We all do what isn’t rational

“Free” is the bait we all have been taking for as long as I can remember. My earliest recollection is free toys inside boxes of cereal. I wonder how many millions of toys McDonald’s has given away in Happy Meals. Marketers give stuff away because doing so is effective. When offered free stuff, we consumers often take action. This was the case recently in our Working Writers group.

As you might expect, Working Writers members are busy working. So when our blog czar recently pleaded for contributions, we felt her pain, but that was about all. Then she offered a $5 Starbucks card to the first two in the group to produce blog posts.

Done.

Clearly, we humans are not entirely rational. Marketers have known this for a long time. We are of two minds, the left and right. They often bicker. The right brain, or emotional side, usually wins. (Funny how it’s the right side.) It’s no wonder some of us couldn’t resist a chocolate chip cookie if our health depended on it.

My rational side will argue that I can earn $5 in well under the hour it will take me to write and edit a blog post. In fact, for an hour’s work I could give everyone in the group gift cards and buy them quadruple-shot Venti lattes. Blog, the left brain tells me, but do it some other day.

The emotional side screams free! And the debate begins:

Rational: Free? But your time is more valuable!

Emotional: Mmm, coffee. Besides, I know you. You’re not pulling five buck out of your wallet for coffee.

Rational: Pull five . . . What? It’s not about pulling out five bucks. It’s about blogging for $5 when you could be putting a hundred in the wallet.

Emotional: Mmm, coffee.

In his e-book, The Ad Contrarian, author Bob Hoffman says that “advertising is most productive when it is focused on changing behavior, not attitudes.” You can change behavior by giving people a good reason to try your product or service. Offering something for free or at a reduced price can work nicely.

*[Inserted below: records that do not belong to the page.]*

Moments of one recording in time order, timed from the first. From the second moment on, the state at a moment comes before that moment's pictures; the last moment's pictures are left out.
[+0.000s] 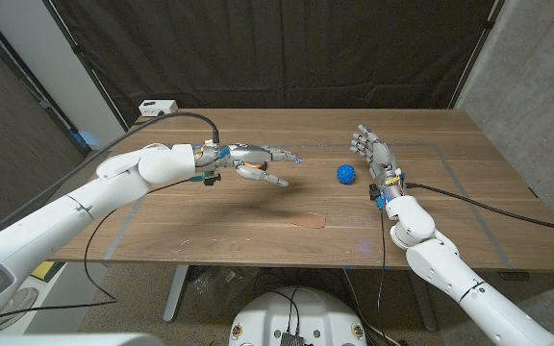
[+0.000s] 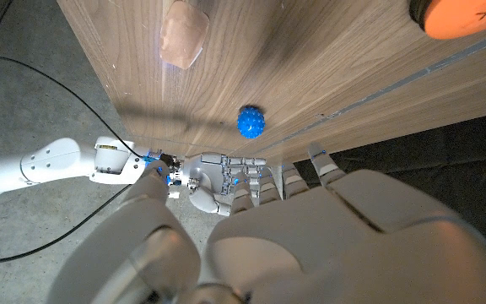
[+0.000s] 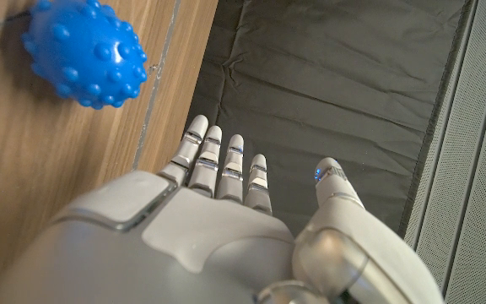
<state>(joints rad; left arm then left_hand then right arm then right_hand) 0.73 0.96 0.53 -1.78 0.29 -0.53 -0.41 0.29 0.01 0.48 -0.03 0.18 0.01 -0.08 0.20 0.19 -0.05 0.00 0.20 0.20 -0.09 0.04 0.19 0.19 -0.16 0.13 0.47 0.20 -1.12 -0.52 -0.37 -1.68 0.49 0.33 -0.25 0.27 0.11 0.44 -0.14 0.18 0.19 -0.01 0.20 0.18 0.27 0.09 0.23 0.18 0.27 0.12 0.20 0.18 0.00 0.11 0.87 0.17</state>
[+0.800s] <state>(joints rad) 0.62 0.98 0.60 -1.92 0.49 -0.42 -0.63 0.37 -0.03 0.48 -0.08 0.19 0.16 -0.08 0.26 0.20 -0.06 0.00 0.20 0.20 -0.12 0.05 0.19 0.19 -0.15 0.10 0.46 0.20 -1.12 -0.50 -0.37 -1.63 0.50 0.39 -0.21 0.26 0.11 0.44 -0.14 0.18 0.21 -0.02 0.20 0.18 0.28 0.09 0.23 0.18 0.27 0.12 0.20 0.18 0.00 0.11 0.86 0.17</state>
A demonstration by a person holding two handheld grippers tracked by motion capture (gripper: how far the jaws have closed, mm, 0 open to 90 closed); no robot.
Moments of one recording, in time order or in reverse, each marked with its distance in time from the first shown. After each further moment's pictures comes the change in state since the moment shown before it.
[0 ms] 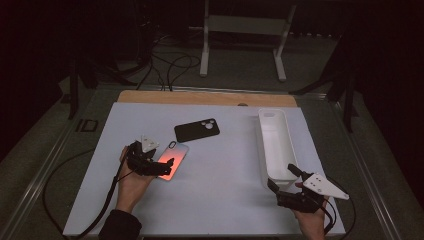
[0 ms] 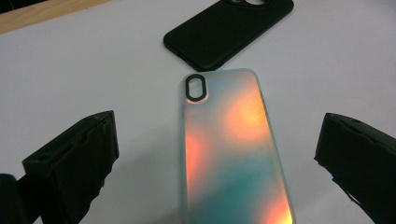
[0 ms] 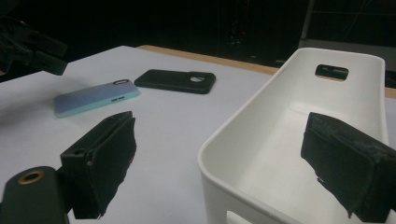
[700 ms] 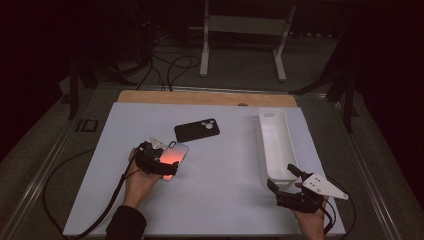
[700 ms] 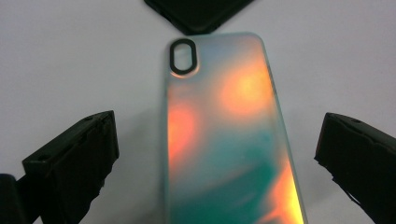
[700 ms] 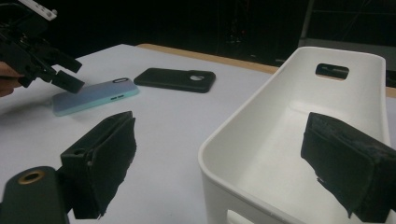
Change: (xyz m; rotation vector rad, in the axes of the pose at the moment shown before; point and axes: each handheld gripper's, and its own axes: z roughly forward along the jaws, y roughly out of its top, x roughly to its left) left arm -0.004 -0.005 0.037 0.142 -0.040 -0.026; right arm 0.001 -0.001 0.001 0.005 -0.004 -0.001
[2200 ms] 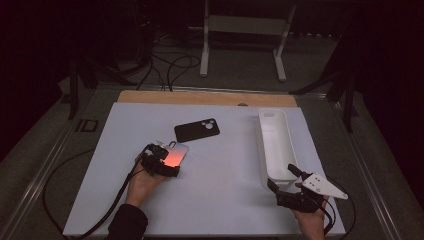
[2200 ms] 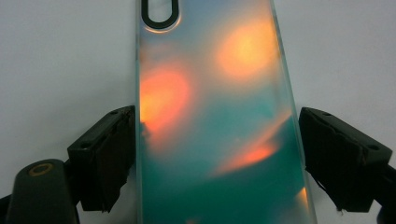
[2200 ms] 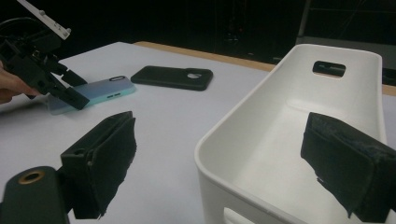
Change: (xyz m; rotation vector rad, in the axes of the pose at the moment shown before) left arm -0.003 -0.001 0.020 0.144 -0.022 0.004; right arm -0.001 -0.001 0.001 0.009 -0.009 -0.003
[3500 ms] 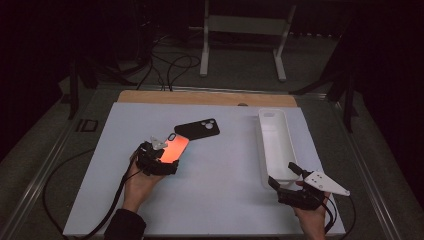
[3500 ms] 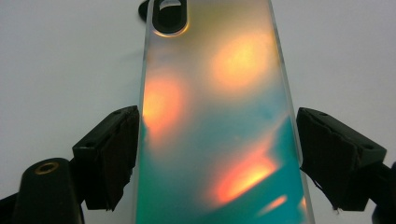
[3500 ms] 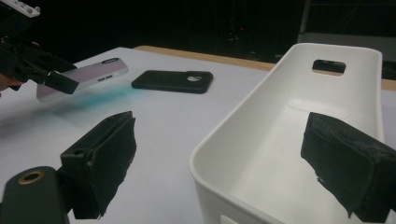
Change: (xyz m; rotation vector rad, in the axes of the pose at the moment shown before) left arm -0.009 0.001 -0.044 -0.193 0.033 0.009; right arm -0.006 0.004 0.001 -0.001 0.013 0.049
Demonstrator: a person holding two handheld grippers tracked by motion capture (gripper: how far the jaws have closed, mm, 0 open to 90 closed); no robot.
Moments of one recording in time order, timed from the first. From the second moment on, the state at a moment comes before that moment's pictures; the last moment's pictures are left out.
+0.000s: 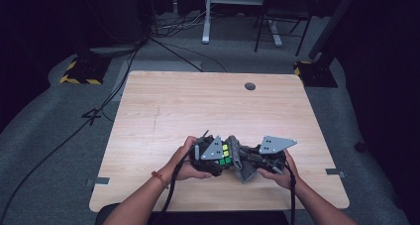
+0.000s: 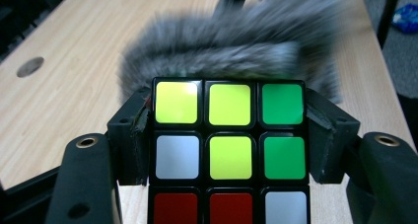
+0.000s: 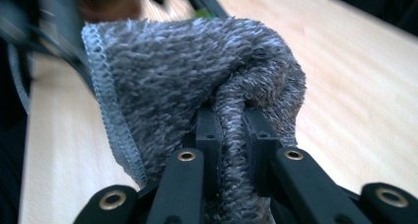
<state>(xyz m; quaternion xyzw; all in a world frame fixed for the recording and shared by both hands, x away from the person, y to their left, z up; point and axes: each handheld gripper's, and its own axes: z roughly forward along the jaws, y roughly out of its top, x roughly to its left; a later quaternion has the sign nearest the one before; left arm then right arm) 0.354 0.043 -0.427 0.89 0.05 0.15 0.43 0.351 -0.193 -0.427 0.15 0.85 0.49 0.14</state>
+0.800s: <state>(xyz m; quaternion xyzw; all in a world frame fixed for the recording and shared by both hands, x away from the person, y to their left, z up) 0.352 0.052 -0.421 0.87 0.05 0.14 0.47 0.369 -0.204 -0.447 0.19 0.84 0.50 0.07</state>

In our case, pleading for blog contributions for the good of the group and our individual businesses didn’t work quite as well as bribing the group with a specific promise of immediate reward.

I’m not suggesting that giving stuff away guarantees marketing results. It may or may not be good tactic, depending on your business and the offer. Neither am I suggesting WW members will work for coffee cards. By the way, I wasn’t among the first two bloggers, so there’s no card in it for me. I’m simply pointing out that “free” continues to defy the rational mind.

Scott Burditt is a free-lance writer working in business-to-business and agricultural marketing communications. He specializes in speaking to both sides of the brain.